Free agent
- Pitcher
- Born: November 13, 1990 (age 35) Castaic, California, U.S.
- Bats: RightThrows: Right
- Stats at Baseball Reference

= Troy Neiman =

American baseball player

Troy Davenport Neiman (born November 13, 1990) is an American former professional baseball relief pitcher. He is 6' 6", and weighs 230 pounds.

Neiman pitched in college for the Chico State Wildcats, finishing his career there with the second-lowest ERA in university history (1.89), and the 10th-best career winning percentage (.722) and number of strikeouts (126). In July 2013 the Colorado Rockies signed him as a free agent to a minor league contract. Through 2017, in his minor league career—exclusively as a relief pitcher—he was 23-10 with a 3.34 ERA, had struck out 304 batters in 301.2 innings, and kept opposing batters to a batting average of .230.

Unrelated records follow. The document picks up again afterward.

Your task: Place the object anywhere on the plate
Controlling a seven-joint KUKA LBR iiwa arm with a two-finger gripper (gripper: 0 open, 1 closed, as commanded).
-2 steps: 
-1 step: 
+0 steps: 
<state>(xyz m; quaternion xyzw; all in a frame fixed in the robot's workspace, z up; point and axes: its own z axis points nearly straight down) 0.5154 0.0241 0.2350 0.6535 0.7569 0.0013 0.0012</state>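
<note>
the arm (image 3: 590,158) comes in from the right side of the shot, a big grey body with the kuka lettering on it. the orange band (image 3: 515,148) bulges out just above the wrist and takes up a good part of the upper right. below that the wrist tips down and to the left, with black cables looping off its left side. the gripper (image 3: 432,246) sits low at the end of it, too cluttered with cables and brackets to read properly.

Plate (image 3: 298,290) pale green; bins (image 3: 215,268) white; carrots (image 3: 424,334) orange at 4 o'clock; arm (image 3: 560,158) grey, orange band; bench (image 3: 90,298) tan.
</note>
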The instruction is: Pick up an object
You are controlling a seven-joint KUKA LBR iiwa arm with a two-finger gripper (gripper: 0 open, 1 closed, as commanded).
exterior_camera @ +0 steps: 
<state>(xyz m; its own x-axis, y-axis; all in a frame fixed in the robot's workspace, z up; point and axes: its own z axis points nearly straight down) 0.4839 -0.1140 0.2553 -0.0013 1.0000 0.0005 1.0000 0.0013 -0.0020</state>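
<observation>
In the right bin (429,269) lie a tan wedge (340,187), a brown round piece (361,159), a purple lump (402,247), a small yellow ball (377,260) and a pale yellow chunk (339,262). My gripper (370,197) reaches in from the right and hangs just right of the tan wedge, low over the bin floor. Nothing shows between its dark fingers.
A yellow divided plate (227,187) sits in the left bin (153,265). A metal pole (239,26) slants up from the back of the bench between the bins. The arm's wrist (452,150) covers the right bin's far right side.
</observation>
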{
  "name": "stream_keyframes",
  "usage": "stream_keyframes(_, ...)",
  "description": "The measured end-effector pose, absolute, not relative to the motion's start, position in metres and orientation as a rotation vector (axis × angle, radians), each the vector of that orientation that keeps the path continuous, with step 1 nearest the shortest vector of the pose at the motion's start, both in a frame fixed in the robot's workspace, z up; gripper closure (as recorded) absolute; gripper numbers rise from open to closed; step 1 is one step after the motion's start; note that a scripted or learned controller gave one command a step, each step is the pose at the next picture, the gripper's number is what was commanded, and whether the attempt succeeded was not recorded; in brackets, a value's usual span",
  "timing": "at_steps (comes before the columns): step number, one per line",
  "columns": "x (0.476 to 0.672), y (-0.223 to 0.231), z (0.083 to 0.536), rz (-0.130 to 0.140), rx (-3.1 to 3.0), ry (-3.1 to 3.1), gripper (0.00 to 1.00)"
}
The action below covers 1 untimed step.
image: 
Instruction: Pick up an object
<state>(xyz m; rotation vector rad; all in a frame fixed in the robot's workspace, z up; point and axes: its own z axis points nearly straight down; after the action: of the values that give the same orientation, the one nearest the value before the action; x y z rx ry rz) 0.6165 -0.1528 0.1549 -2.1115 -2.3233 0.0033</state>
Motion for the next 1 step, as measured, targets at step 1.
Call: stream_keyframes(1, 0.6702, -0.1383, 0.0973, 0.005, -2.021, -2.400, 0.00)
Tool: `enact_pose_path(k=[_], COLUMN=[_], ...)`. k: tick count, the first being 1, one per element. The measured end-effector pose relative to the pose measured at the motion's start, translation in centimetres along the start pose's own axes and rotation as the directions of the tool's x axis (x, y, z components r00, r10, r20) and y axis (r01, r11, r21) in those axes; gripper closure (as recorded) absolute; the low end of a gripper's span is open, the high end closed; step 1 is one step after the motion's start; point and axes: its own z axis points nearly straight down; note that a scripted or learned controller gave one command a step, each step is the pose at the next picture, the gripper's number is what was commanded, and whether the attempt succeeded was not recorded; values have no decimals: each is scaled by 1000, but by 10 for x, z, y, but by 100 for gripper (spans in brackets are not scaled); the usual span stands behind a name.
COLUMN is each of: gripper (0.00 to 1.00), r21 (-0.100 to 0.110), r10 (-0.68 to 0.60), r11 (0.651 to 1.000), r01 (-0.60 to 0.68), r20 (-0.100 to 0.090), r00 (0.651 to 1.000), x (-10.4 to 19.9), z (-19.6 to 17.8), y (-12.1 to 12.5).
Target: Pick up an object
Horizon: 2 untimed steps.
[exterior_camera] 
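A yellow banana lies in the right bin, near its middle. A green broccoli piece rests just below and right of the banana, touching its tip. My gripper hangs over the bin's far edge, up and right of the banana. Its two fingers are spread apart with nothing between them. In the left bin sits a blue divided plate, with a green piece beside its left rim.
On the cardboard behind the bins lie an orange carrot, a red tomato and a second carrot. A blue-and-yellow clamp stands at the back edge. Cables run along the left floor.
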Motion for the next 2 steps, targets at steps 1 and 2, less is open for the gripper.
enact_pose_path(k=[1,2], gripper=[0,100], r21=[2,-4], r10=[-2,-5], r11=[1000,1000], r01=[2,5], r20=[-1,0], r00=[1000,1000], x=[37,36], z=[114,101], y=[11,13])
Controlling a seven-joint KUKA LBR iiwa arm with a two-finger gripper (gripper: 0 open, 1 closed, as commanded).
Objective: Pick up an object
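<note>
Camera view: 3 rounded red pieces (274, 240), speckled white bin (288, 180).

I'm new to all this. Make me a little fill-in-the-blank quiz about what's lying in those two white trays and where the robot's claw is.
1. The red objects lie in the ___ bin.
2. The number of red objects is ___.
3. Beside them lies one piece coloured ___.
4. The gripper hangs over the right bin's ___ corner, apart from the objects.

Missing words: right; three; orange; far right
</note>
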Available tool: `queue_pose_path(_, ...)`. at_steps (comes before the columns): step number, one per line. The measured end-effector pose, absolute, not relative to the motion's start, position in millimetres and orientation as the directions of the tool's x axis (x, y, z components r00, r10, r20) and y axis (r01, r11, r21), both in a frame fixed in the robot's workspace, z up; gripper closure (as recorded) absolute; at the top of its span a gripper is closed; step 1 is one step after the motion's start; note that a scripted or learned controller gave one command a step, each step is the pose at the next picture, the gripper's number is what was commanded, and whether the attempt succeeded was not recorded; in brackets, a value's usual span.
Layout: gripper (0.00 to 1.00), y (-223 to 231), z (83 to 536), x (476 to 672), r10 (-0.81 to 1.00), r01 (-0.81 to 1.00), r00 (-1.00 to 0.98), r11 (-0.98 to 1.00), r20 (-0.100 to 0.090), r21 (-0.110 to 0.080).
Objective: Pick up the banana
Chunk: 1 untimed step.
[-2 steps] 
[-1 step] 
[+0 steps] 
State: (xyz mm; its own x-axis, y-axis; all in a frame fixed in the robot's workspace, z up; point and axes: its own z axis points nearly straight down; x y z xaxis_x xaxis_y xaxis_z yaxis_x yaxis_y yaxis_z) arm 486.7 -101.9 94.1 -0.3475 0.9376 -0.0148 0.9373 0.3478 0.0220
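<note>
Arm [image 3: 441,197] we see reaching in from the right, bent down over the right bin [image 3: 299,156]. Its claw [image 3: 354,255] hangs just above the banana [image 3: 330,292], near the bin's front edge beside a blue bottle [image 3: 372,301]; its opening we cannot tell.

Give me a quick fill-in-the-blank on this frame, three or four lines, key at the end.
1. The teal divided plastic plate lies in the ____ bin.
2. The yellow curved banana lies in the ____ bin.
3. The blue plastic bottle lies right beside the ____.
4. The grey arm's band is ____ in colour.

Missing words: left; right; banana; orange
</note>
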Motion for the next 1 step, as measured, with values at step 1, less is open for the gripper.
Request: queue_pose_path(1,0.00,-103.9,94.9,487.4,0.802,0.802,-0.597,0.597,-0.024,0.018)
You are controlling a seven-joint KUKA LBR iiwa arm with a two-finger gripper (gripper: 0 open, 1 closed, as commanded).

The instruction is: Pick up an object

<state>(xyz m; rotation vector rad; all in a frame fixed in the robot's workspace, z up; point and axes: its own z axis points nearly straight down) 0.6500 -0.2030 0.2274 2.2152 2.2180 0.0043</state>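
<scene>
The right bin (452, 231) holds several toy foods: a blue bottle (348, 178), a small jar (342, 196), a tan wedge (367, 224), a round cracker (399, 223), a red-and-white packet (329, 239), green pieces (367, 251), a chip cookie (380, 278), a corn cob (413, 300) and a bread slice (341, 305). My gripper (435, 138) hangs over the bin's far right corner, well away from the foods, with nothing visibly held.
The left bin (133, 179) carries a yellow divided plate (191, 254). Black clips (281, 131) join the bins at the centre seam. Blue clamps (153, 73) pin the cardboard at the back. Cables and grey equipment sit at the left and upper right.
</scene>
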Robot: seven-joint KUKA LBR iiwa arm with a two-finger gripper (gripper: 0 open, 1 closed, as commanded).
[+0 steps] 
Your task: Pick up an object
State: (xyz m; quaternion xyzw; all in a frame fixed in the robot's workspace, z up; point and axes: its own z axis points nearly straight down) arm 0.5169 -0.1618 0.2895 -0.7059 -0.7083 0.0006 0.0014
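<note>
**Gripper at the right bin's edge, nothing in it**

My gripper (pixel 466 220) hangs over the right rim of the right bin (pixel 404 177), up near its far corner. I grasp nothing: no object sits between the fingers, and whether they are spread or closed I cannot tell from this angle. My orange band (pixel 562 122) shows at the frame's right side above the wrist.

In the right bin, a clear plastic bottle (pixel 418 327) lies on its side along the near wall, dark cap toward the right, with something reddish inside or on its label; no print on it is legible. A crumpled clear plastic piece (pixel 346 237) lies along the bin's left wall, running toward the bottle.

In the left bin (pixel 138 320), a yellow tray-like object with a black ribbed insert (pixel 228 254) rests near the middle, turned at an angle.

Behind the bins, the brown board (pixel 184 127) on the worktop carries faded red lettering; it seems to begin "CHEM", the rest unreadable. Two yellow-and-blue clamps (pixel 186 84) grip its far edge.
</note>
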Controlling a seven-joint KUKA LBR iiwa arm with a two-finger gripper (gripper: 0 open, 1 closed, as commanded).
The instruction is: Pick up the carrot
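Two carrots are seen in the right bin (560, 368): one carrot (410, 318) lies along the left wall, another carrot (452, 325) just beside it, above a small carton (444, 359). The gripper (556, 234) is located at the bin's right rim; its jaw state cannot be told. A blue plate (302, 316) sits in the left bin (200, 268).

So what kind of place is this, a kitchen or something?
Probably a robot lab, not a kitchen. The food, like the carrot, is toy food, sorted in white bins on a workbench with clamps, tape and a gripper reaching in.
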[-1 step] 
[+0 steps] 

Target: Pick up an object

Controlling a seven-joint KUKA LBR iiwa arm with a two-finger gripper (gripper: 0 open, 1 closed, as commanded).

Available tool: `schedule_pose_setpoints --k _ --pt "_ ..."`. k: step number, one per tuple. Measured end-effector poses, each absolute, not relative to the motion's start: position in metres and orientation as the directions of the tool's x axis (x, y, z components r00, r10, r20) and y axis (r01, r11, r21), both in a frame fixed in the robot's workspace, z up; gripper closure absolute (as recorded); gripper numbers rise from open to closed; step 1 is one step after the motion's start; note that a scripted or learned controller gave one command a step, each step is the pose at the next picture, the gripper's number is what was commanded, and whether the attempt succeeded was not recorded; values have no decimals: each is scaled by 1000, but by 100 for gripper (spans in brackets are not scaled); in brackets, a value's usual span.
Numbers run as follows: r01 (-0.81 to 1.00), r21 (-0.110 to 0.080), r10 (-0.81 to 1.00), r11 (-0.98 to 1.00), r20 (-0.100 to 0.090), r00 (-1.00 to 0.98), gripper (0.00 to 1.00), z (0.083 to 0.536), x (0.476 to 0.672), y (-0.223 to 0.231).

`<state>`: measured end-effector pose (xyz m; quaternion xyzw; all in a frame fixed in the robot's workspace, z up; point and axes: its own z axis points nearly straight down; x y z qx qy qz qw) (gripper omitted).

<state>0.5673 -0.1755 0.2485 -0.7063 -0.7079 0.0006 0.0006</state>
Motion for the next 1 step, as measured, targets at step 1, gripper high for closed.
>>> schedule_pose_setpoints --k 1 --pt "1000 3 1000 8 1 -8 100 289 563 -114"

Neiman pitched for Team Israel at the 2017 World Baseball Classic.

==Early life==
Neiman was born in Castaic, California, and is Jewish. His paternal grandfather is a sound technician who has won an Academy Award for technical innovation and two Emmy Awards. He pitched for Valencia High School in Santa Clarita, California.

==College==
Neiman pitched in college for the Chico State Wildcats, finishing his career there with the second-lowest ERA in university history (1.89), and the 10th-best career winning percentage (.722) and number of strikeouts (126). In February 2013 he pitched the first six innings of the first no-hitter in team history, and was only removed because he was on a strict pitch count. For February 4–10, 2013, he was named Rawlings/California Collegiate Athletic Association (CCAA) Baseball Pitcher of the Week. He was voted to the 2013 National Collegiate Baseball Writers Association (NCBWA) All-West-Region Second Team and the 2013 All-CCAA Baseball Second Team.

==Minor leagues==
Neiman was undrafted out of Chico State University in the 2013 Major League Baseball draft. In July 2013 the Colorado Rockies signed him as a free agent to a minor league contract.

He began his professional career in 2013 with the Tri-City Dust Devils of the A− Northwest League. In 12 games he was 2-1 with a 3.86 ERA.

In 2014 Neiman pitched for the Asheville Tourists of the A South Atlantic League. In 47 games he was 7-1 with a 1.59 ERA, and in 79 innings he struck out 89 batters. In 2015 and 2016 he pitched for the Modesto Nuts of the A+ California League. In 2015, in 40 games he was 3-2 with a 4.76 ERA, and in 2016 in 45 games he was 7-4 with a 3.55 ERA and struck out 83 batters in 71 innings.

In 2017 he pitched for the Hartford Yard Goats of the Double-A Eastern League, again playing for Manager Jerry Weinstein who had managed him months earlier as manager of Team Israel in the World Baseball Classic. In 35 relief appearances he was 4-2 with a 3.66 ERA.

Through 2017, in his minor league career—exclusively as a relief pitcher—he was 23-10 with a 3.34 ERA, had struck out 304 batters in 301.2 innings, and kept opposing batters to a batting average of .230. On December 19, 2017, Neiman was released by the Rockies.

==Team Israel==
Neiman was on the roster for Israel at the 2017 World Baseball Classic qualifier, but he did not make an appearance during the tournament.

He pitched for Team Israel at the 2017 World Baseball Classic, in March 2017. Neiman pitched against Chinese-Taipei and the Netherlands.